I will satisfy myself by observing that the thriller opens with drama critic Walter Craig on a beach vacation, perhaps, he feels, his last for a long while because of German mobilization on the continent. Cruising in a chartered fishing boat captained by Big Logan, Craig is yanked overboard by a huge black shape. Later on a walk Craig has an encounter with a stiff strict guy who speaks English a little too precisely. Soon enough, Craig and Big Logan find out they must do their bit to foil Nazi plans to attack a rendezvous of Royal Navy ships in the North Sea.
I like old thrillers because Innes creates plausible characters who are human beings, not Men of Steel like Jack Reacher. To his credit, Innes varies the narrative voices with the dispatches of Maureen Weston, a tough Irishwoman and journalist colleague of Craig. Big Logan is a great sidekick, strong, brave, and smart. Because this was written early on in the war in 1940, Innes persuasively conveys the atmosphere of the UK on the brink of war. People know that war with Hitlerism is inevitable, but they still feel a chill once war is declared.

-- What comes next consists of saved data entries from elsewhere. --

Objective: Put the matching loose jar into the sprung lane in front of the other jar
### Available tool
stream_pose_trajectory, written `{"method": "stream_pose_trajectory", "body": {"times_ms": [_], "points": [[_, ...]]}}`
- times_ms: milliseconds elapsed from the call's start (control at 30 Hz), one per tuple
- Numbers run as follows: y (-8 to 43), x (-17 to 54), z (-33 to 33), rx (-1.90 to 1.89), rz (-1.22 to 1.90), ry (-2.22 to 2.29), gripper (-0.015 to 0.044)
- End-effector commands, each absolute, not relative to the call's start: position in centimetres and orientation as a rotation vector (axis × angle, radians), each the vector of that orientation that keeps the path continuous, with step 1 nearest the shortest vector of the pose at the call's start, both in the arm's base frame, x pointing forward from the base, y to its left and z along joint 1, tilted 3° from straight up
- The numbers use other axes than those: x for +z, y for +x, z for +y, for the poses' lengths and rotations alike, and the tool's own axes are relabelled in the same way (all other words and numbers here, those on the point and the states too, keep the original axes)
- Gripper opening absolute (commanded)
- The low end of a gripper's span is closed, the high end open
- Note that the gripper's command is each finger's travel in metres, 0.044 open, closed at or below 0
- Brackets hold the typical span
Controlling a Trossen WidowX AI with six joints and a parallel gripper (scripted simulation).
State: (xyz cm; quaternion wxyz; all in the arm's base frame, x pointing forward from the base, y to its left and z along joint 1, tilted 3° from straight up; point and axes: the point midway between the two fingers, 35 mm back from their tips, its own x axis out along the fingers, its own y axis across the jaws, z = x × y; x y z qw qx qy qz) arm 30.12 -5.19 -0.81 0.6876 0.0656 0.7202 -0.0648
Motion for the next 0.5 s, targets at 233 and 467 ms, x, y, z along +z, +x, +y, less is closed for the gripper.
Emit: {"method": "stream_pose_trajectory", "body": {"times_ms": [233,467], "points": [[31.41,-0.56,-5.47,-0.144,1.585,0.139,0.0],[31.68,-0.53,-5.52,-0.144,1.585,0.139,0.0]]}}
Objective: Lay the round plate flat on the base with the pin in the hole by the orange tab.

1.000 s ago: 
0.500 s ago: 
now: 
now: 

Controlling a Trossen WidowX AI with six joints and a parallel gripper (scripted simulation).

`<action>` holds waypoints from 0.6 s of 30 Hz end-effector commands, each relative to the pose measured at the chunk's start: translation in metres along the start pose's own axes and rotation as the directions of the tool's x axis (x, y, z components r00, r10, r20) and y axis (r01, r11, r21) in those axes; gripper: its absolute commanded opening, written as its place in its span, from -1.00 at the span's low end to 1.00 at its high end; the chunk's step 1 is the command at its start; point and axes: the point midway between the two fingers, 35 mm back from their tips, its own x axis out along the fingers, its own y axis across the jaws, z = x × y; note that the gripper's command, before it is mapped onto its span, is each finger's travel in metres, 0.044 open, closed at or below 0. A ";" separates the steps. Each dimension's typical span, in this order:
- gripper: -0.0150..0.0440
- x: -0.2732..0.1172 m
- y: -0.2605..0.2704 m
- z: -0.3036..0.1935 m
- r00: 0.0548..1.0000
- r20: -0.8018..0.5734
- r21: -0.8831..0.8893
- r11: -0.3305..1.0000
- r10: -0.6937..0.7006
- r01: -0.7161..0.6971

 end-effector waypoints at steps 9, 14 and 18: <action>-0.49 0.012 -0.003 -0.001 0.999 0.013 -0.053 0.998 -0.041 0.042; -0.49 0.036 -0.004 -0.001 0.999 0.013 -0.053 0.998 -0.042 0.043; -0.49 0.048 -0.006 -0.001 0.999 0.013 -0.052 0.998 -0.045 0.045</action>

Innes is skillful in ratcheting up tension. Some of the tropes used convince us readers that Innes must have read Conan Doyle and H.G. Wells in his younger days. In his own time Innes worked the action thriller patch along with Geoffrey Household, Victor Canning, and Alistair MacLean. In our era similar writers are James Rollins and Clive Cussler. A reader looking a cracking WWII era thriller won’t go wrong with this one.